**EXERCISE PROMPT**
Please retype the material beneath this task exactly, starting with its first line and finishing with the line containing "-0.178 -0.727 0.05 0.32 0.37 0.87".

**DATA SUPPLIED**
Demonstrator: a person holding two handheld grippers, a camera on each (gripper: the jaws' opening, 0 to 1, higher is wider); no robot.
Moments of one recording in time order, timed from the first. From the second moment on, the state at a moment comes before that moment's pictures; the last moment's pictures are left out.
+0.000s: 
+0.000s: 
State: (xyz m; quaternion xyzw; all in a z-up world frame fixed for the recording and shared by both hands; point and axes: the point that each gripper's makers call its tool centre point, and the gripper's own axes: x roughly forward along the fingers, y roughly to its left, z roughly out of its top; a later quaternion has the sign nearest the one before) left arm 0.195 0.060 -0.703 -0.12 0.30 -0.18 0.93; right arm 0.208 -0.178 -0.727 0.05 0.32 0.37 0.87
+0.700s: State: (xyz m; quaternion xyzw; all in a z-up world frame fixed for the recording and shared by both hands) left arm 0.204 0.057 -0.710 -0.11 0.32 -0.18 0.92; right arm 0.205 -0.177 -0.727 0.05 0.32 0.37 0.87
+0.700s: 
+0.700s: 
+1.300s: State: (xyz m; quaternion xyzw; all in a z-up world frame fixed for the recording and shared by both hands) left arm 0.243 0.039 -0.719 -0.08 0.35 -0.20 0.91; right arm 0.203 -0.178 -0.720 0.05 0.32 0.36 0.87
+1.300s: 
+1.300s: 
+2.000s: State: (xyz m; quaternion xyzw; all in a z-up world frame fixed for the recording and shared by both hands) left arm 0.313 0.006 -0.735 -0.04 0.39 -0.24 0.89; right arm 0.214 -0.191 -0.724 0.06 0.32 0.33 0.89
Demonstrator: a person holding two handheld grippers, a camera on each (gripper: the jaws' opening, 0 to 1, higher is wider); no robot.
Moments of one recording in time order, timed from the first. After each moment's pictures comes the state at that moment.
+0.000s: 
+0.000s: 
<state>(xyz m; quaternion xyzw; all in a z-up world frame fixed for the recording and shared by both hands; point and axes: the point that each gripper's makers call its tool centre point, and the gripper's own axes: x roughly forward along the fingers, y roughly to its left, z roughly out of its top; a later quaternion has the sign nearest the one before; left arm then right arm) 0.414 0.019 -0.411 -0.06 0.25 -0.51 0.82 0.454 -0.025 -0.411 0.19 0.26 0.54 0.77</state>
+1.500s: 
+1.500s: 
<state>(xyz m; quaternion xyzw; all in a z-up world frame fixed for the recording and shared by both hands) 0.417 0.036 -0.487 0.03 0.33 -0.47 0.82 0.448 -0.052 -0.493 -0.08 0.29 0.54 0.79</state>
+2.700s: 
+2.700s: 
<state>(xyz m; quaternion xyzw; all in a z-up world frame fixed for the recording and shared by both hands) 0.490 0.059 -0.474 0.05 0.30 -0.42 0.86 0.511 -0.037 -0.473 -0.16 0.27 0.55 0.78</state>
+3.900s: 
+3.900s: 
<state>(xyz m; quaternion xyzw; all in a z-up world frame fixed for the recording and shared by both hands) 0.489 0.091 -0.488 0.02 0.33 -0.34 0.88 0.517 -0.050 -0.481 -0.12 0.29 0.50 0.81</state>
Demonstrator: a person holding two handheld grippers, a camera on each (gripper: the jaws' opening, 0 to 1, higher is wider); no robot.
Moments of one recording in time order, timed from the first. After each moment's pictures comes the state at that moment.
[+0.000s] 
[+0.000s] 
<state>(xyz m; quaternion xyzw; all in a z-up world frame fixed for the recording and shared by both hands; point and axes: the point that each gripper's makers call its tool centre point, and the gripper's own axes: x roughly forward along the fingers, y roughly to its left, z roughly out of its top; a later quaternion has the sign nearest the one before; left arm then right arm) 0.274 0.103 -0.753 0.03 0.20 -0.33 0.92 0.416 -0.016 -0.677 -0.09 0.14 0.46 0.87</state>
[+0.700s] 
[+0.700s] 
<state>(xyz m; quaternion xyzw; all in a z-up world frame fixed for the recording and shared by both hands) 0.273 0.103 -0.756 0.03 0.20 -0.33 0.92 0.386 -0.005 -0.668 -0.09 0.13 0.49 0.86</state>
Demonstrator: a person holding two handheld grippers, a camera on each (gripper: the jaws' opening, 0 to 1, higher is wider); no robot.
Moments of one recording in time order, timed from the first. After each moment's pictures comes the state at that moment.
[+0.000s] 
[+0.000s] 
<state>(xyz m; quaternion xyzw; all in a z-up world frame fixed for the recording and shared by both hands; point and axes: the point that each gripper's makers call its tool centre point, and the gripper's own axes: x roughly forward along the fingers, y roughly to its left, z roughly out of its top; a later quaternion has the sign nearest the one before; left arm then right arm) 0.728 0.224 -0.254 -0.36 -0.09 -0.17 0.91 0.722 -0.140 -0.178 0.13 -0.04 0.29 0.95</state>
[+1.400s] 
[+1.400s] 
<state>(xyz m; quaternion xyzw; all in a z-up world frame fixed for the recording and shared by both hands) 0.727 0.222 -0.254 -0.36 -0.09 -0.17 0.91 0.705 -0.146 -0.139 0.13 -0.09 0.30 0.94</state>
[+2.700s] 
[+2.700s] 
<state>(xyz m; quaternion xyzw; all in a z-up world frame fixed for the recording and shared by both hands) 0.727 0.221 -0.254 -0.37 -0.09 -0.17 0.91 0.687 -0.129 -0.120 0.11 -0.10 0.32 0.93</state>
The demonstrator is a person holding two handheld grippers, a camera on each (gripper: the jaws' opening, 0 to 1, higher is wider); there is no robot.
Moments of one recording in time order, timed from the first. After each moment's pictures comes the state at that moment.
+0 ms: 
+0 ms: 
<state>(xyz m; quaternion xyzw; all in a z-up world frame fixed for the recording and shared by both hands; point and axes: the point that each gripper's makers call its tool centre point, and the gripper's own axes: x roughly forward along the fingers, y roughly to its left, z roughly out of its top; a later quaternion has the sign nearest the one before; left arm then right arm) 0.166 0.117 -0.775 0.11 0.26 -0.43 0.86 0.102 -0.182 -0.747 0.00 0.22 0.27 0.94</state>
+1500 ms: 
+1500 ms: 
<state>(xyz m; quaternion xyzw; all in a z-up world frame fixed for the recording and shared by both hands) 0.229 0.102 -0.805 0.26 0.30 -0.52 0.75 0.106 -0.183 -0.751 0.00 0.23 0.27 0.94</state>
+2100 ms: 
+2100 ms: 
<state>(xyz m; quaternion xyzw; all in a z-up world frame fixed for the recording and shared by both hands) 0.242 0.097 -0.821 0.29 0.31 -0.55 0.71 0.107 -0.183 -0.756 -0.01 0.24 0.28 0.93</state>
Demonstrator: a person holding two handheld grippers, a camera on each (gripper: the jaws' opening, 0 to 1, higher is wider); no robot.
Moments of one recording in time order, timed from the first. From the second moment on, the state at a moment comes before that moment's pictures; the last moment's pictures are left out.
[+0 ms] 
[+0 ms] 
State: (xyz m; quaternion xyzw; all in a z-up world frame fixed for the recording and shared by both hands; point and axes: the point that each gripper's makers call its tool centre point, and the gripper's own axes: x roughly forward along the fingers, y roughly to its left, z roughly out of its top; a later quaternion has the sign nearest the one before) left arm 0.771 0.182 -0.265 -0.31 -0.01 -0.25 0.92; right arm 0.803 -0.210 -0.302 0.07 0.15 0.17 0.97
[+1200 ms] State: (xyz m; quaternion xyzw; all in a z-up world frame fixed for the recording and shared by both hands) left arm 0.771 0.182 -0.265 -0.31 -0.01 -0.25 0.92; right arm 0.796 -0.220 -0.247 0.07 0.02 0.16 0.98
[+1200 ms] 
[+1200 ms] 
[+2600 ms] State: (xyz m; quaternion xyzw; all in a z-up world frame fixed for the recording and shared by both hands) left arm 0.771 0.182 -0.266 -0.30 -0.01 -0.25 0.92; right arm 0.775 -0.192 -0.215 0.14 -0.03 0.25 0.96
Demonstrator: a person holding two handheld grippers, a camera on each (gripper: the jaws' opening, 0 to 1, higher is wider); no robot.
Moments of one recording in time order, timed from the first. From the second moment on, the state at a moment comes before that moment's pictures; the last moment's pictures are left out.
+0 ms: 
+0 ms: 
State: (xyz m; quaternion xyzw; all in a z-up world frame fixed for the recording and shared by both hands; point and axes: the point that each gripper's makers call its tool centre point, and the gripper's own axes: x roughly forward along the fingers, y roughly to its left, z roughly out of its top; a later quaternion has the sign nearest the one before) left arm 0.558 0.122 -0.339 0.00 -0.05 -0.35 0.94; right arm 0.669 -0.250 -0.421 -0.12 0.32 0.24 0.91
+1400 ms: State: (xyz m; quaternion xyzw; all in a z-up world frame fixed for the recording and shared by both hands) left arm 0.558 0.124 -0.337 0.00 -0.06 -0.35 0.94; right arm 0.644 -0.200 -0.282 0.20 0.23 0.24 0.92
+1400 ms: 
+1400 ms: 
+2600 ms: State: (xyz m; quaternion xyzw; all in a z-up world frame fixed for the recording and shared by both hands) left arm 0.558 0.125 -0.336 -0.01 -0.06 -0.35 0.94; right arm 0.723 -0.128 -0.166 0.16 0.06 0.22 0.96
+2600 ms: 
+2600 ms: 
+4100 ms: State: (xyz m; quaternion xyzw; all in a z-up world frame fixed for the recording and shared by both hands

**ANSWER TO THIS EXERCISE**
Demonstrator: a person holding two handheld grippers, a camera on each (gripper: the jaws' opening, 0 to 1, higher is wider); no robot.
Moments of one recording in time order, timed from the first. From the second moment on, the state at a moment comes before that moment's pictures; the last moment's pictures are left out.
+0.000s: 
+0.000s: 
State: (xyz m; quaternion xyzw; all in a z-up world frame fixed for the recording and shared by both hands; point and axes: the point that each gripper's makers call its tool centre point, and the gripper's own axes: x roughly forward along the fingers, y roughly to its left, z roughly out of its top; a later quaternion has the sign nearest the one before) left arm 0.195 0.060 -0.703 -0.12 0.30 -0.18 0.93; right arm 0.208 -0.178 -0.727 0.05 0.32 0.37 0.87

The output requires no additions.